# ROM choosing help



## mobijew (Jun 26, 2011)

Hey everyone, need some advice. I hate touchwiz and all the carrier crap so I ALWAYS use AOSP ROMs. I love AOKP and it is working perfectly on my ATT SGS3, but since it is stock android based I don't have any of the features that were part of the reason I wanted this phone. Namely, svoice and the sharing stuff. What rom would you recommend? I use nova launcher so I guess that could help me with the touchwiz crap, but just want some feedback. Thanks everyone.

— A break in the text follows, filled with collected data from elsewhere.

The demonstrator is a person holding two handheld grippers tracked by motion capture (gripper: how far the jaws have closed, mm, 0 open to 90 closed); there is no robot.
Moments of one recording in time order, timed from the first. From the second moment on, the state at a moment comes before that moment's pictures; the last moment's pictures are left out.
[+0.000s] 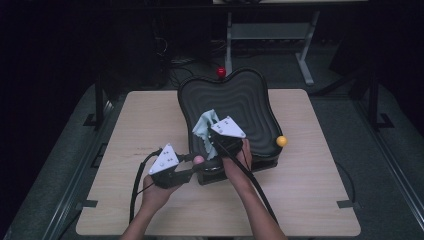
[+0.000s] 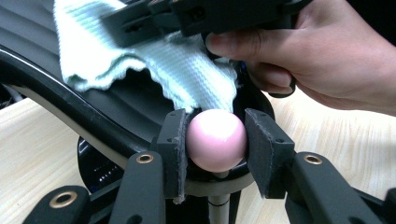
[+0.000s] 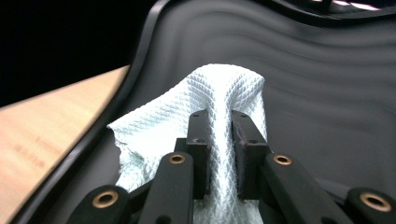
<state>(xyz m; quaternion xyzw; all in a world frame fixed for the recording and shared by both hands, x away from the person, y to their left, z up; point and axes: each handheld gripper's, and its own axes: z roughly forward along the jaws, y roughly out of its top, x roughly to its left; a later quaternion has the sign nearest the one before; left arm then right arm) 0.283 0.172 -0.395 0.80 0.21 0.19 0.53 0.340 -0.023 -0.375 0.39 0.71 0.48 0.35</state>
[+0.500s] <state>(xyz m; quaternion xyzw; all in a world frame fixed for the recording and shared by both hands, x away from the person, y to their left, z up) 0.283 0.172 -0.395 0.80 0.21 0.19 0.53 0.357 -0.018 -0.364 0.39 0.71 0.48 0.34</state>
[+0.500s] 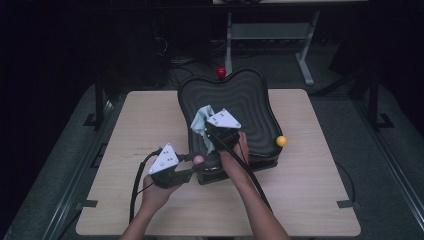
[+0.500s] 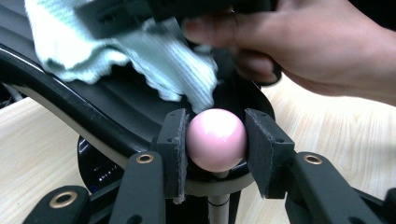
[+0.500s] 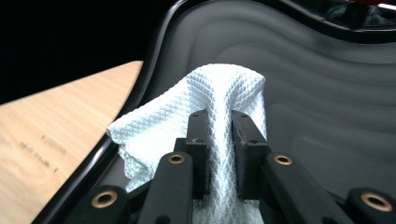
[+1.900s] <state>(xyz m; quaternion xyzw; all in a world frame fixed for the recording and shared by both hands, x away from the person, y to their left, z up) 0.287 0.172 -0.394 0.80 0.21 0.18 0.53 0.407 0.011 -0.340 0.38 0.70 0.49 0.35</state>
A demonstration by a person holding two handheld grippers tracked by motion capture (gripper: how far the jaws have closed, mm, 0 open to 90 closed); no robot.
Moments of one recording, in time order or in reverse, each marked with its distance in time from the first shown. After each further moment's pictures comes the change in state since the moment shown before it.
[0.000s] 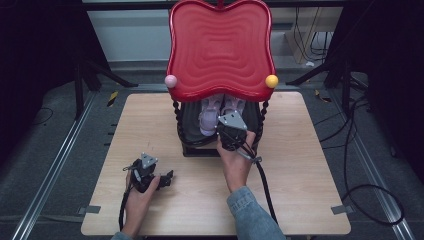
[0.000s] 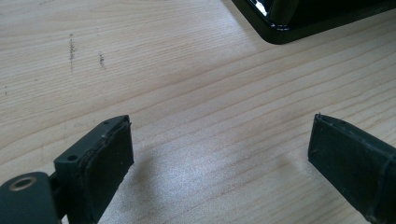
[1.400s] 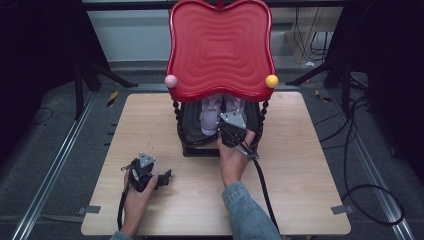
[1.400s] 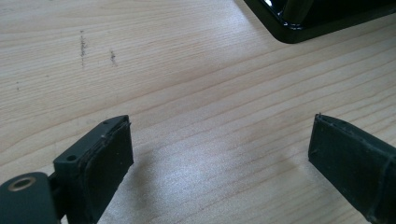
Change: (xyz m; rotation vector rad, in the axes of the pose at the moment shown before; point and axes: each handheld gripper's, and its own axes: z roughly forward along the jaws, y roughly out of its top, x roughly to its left) left arm 0.006 -0.001 0.000 0.004 0.008 -0.012; right arm -0.004 -0.013 0.025 -0.010 -0.101 0.059
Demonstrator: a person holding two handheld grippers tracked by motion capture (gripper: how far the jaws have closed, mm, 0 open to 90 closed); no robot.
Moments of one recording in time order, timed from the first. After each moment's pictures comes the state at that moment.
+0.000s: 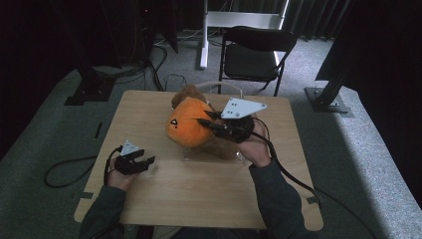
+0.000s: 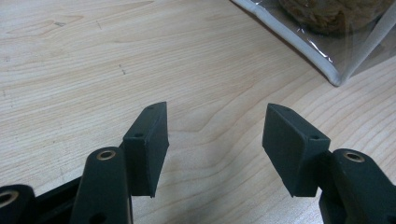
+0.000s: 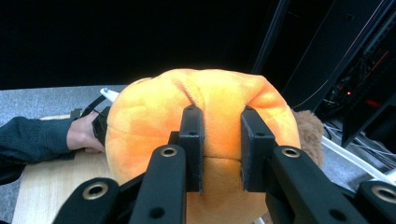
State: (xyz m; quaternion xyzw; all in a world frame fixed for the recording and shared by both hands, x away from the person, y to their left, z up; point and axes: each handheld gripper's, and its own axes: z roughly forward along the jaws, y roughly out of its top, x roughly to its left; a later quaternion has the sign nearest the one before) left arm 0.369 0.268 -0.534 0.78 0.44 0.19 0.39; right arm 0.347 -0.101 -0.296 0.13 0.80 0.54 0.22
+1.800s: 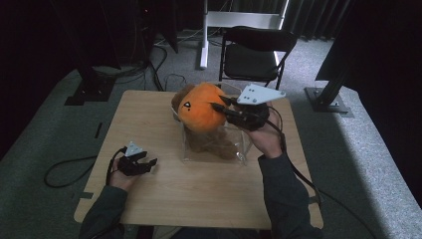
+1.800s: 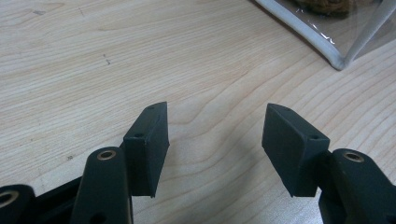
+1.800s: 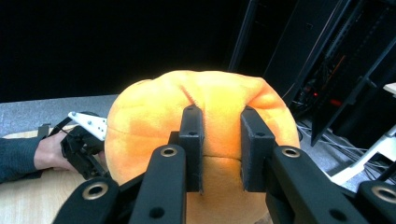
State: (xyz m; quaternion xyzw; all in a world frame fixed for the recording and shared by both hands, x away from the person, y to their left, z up) left arm 0.371 0.260 -0.540 0.80 0.43 0.19 0.37; right arm 0.358 -0.130 -0.269 0.16 0.78 0.55 0.25
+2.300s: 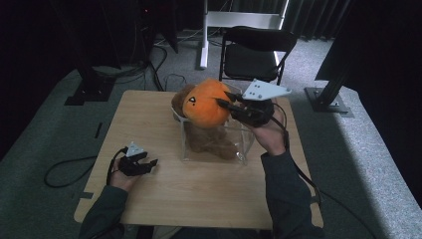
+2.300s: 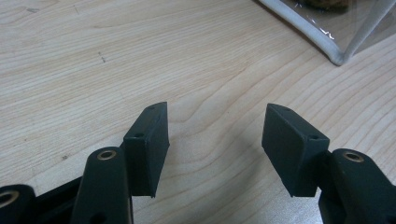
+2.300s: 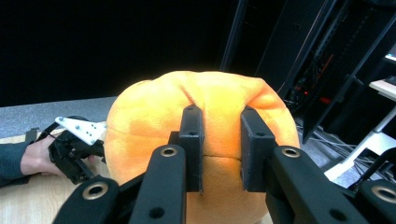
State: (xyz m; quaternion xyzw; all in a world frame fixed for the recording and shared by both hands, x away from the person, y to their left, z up) left arm 0.371 0.259 -0.541 0.80 0.43 0.19 0.37; right arm 0.364 -0.140 -0.265 0.17 0.77 0.55 0.26
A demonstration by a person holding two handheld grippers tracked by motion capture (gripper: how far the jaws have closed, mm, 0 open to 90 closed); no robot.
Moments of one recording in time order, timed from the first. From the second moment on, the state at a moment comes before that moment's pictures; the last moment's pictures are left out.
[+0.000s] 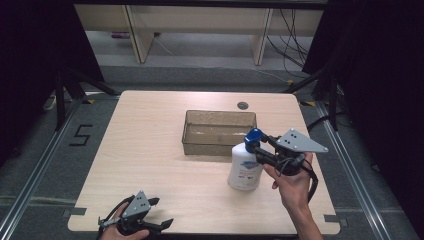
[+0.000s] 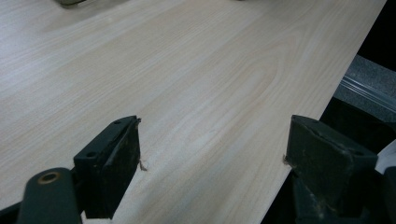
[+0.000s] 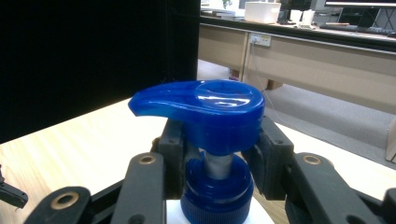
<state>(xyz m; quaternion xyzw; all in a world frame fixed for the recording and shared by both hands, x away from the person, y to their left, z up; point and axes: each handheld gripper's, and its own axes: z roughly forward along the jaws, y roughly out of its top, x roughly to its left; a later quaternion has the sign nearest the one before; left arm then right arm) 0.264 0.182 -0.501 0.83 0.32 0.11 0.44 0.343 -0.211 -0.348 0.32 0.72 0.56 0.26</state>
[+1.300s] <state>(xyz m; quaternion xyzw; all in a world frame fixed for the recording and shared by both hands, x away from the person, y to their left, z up) 0.265 0.183 -0.500 0.83 0.31 0.11 0.44 0.352 -0.210 -0.302 0.30 0.70 0.60 0.26</state>
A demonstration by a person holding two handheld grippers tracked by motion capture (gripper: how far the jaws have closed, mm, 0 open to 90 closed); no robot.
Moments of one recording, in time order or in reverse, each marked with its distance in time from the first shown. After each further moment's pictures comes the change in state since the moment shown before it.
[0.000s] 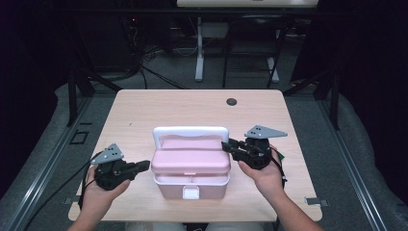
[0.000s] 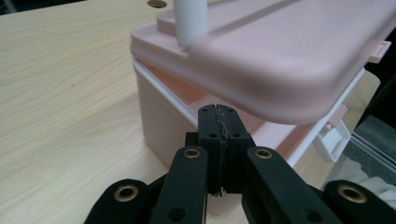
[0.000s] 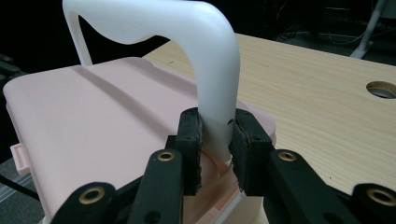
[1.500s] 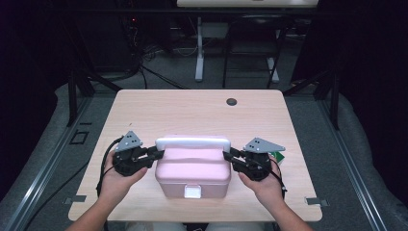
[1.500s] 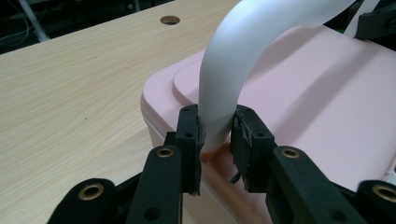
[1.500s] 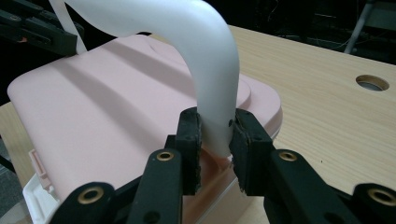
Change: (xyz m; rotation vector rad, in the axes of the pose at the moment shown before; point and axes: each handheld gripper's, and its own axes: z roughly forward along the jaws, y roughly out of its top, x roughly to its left) left arm -0.004 0.033 0.035 -0.009 0.089 0.060; right arm 0.006 -0.031 0.000 -0.005 -0.045 -0.065
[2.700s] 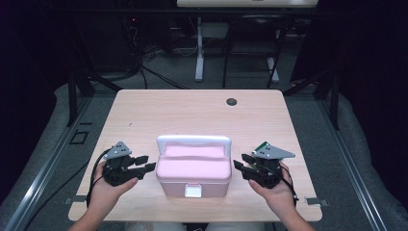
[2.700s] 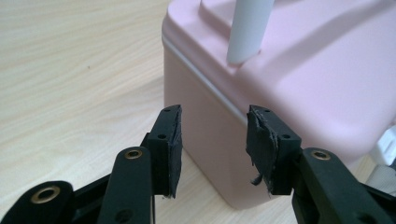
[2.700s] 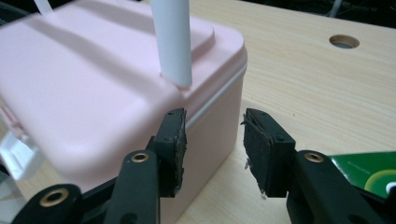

Sent from my SAMSUNG-SGH-I747 using RootzWiki


----------



## sixohtew (Jun 14, 2011)

mobijew said:


> Hey everyone, need some advice. I hate touchwiz and all the carrier crap so I ALWAYS use AOSP ROMs. I love AOKP and it is working perfectly on my ATT SGS3, but since it is stock android based I don't have any of the features that were part of the reason I wanted this phone. Namely, svoice and the sharing stuff. What rom would you recommend? I use nova launcher so I guess that could help me with the touchwiz crap, but just want some feedback. Thanks everyone.
> 
> Sent from my SAMSUNG-SGH-I747 using RootzWiki


Honestly, I got the s3 for the same reason. The features this rom has are quite amazing. Now I have been running aosp since gingerbread first came out and I must say, with apex launcher installed, im getting more and more used to the little bit of Touchwiz that's left over. I mean I used Handcent for my messages and SwiftKey for my keyboard. So I'm used to the look in have. But then again I don't have cm10 so we will see if that happens for me, I'm on Verizon so locked bootloader for now ;/

Sent from my SCH-I535 using RootzWiki


----------